* _AIM OF THE TASK_
Could you repeat every line below exactly, skipping the images?

* _DATA_
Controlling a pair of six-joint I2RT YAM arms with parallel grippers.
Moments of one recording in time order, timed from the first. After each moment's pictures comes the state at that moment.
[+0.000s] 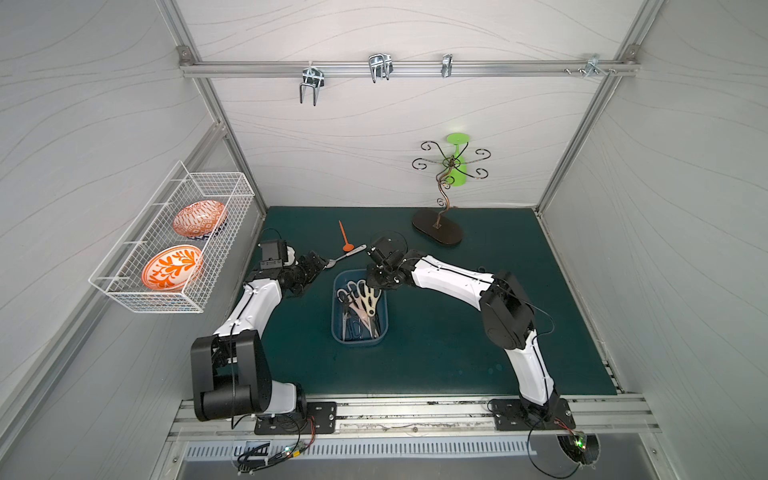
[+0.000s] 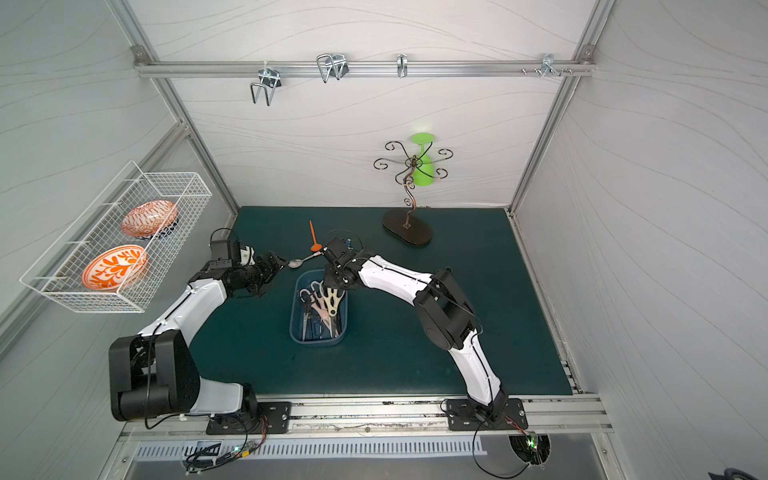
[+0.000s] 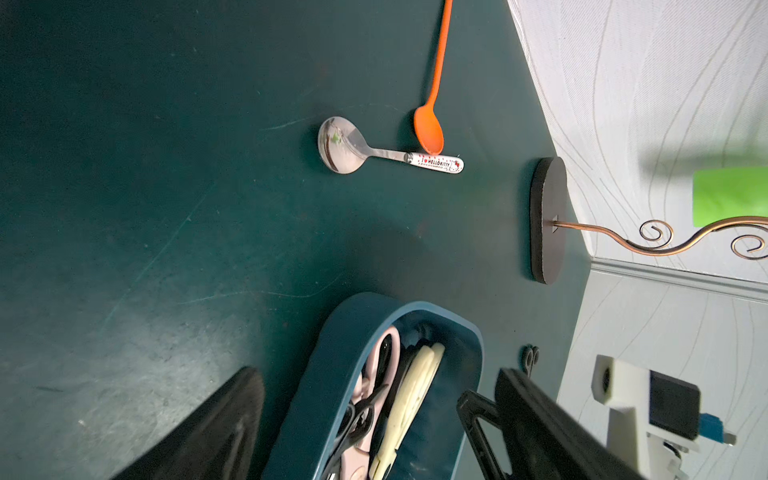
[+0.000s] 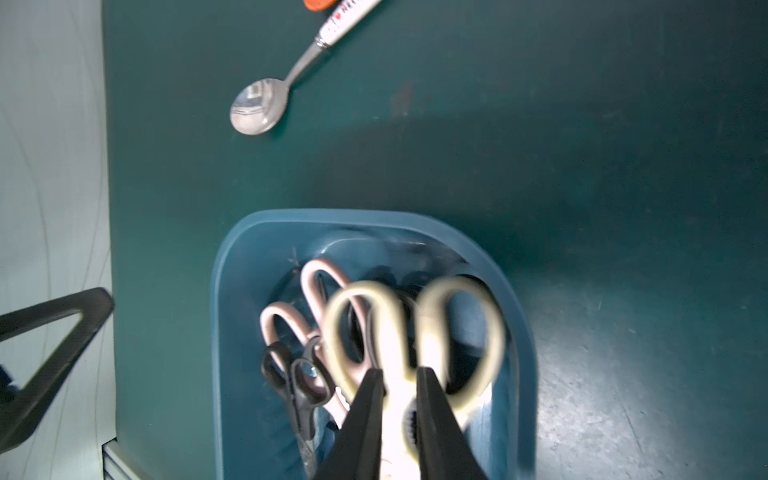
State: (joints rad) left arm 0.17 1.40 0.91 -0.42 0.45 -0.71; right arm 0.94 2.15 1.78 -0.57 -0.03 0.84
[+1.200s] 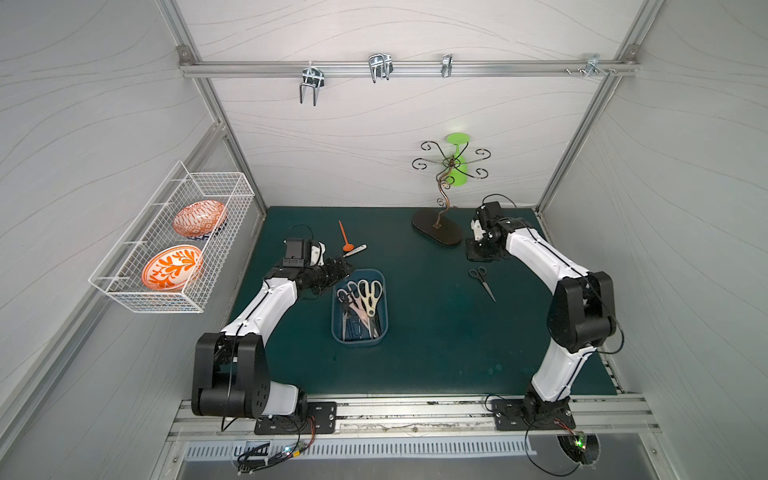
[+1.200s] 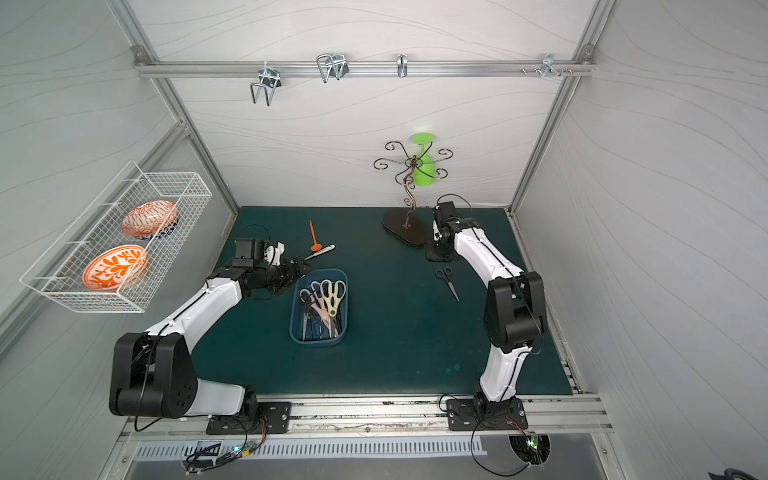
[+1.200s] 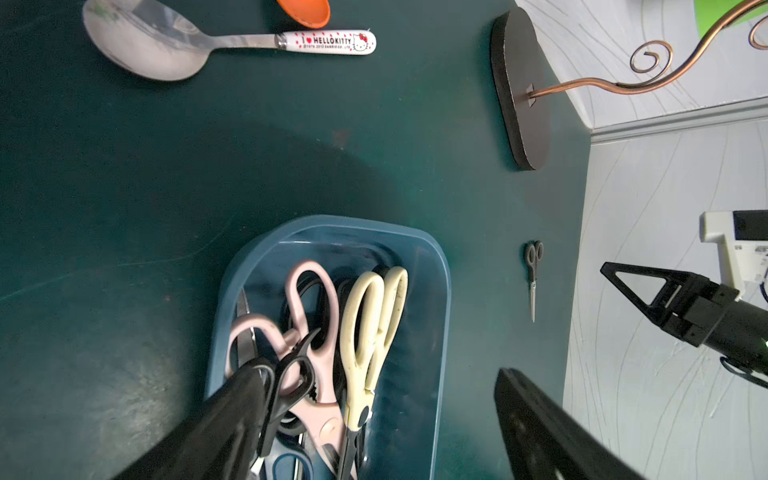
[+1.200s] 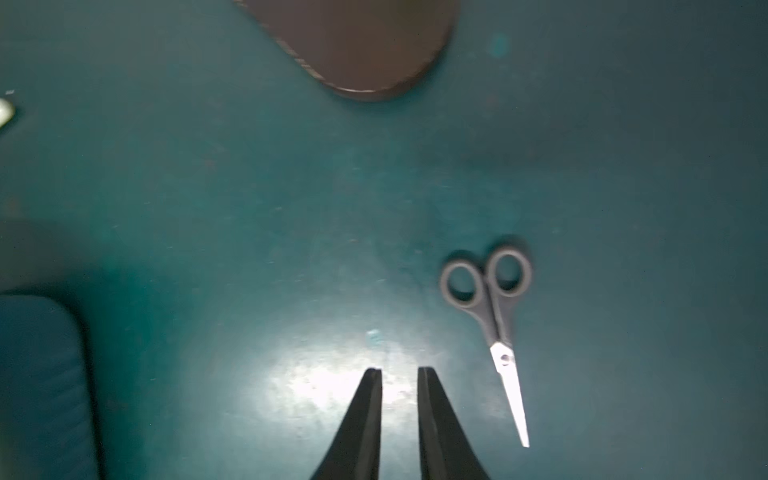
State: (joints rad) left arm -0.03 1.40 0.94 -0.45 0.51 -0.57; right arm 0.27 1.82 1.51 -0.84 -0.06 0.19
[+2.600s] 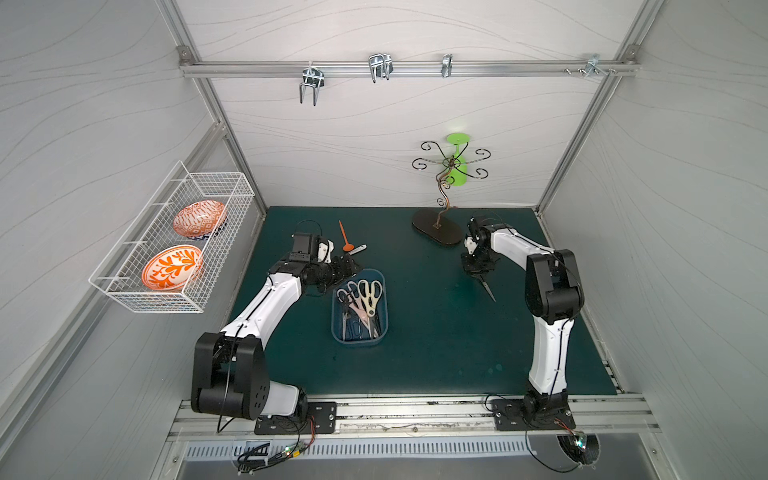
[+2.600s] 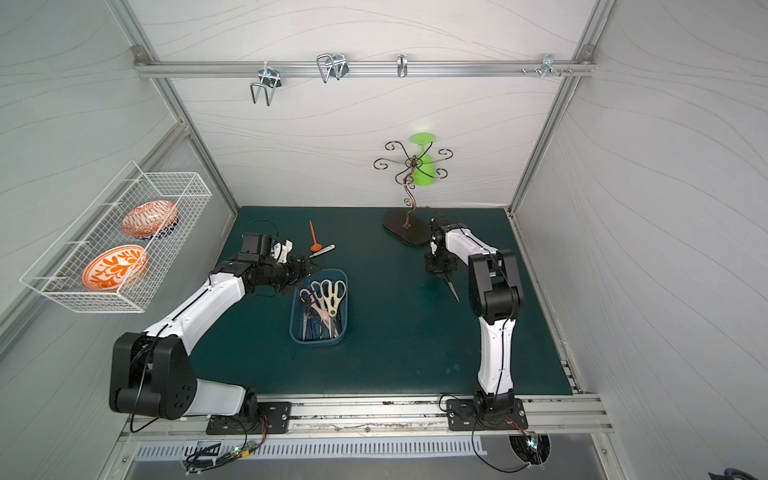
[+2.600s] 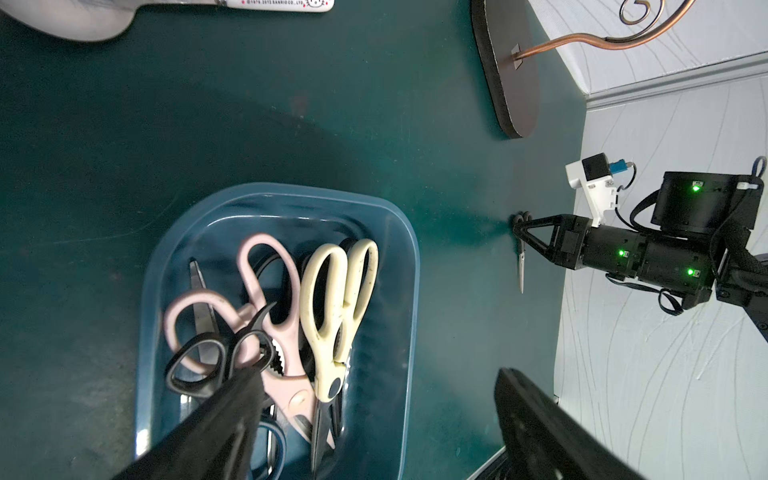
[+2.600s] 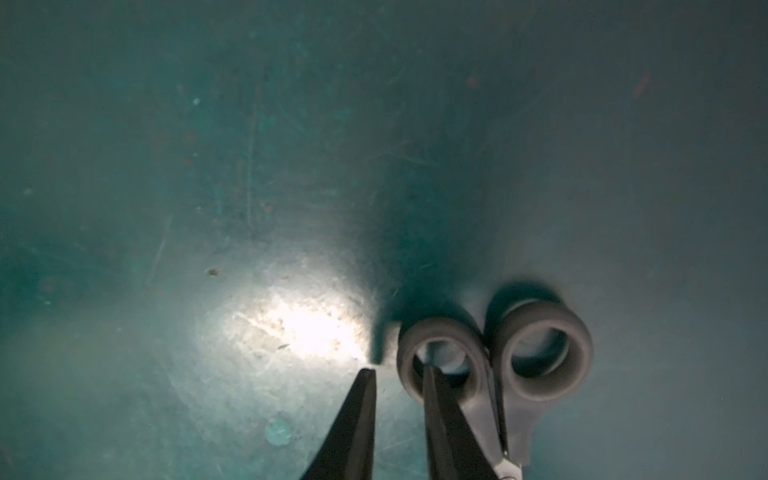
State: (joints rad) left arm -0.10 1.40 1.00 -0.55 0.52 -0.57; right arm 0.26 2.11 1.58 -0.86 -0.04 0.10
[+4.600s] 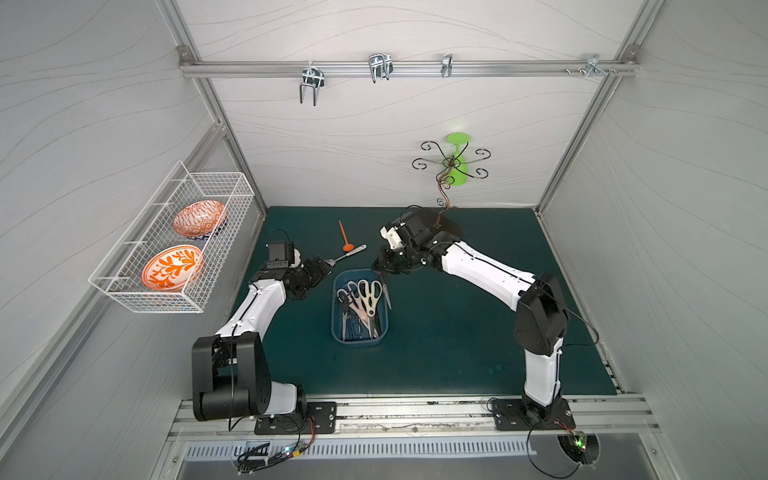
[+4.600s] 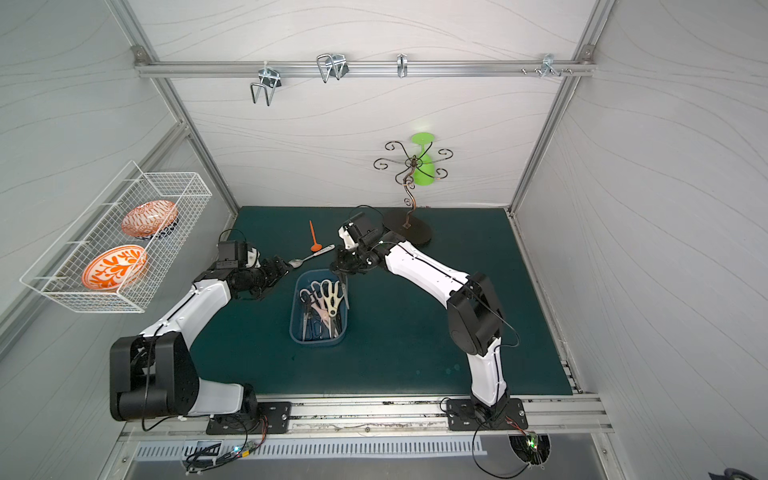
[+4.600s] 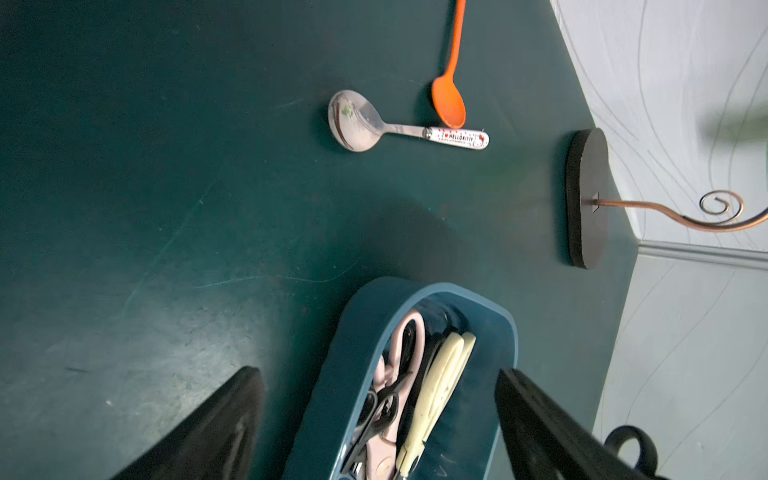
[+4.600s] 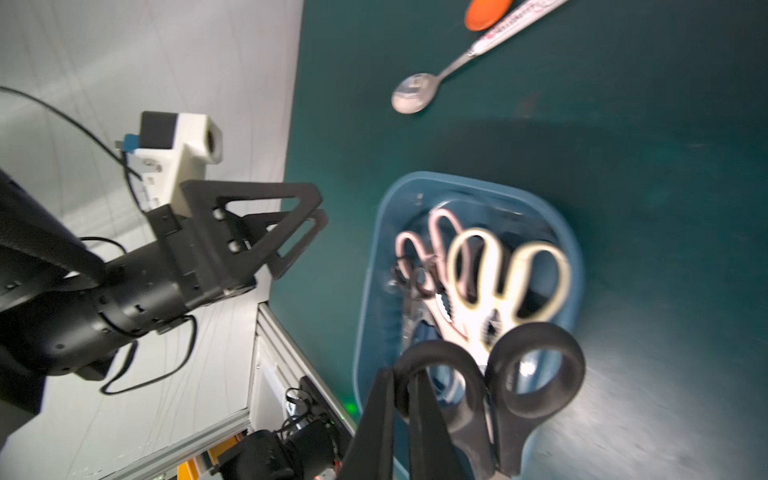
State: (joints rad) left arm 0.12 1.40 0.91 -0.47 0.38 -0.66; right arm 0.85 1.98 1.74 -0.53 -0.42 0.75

* _SOLUTION TO THIS EXERCISE_
Controlling a pair of six-joint I2RT YAM arms with parallel grippers.
Moments of one recording in time order, timed from the first. After each moment's pictures comes the state at that moment.
[+0.000s] 
[+0.000s] 
[+0.000s] 
[+0.000s] 
State: (joints rad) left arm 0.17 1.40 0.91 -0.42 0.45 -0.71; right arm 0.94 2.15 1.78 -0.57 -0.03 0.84
[+1.200s] 
[+1.200s] 
[+1.200s] 
[+1.200s] 
State: (joints rad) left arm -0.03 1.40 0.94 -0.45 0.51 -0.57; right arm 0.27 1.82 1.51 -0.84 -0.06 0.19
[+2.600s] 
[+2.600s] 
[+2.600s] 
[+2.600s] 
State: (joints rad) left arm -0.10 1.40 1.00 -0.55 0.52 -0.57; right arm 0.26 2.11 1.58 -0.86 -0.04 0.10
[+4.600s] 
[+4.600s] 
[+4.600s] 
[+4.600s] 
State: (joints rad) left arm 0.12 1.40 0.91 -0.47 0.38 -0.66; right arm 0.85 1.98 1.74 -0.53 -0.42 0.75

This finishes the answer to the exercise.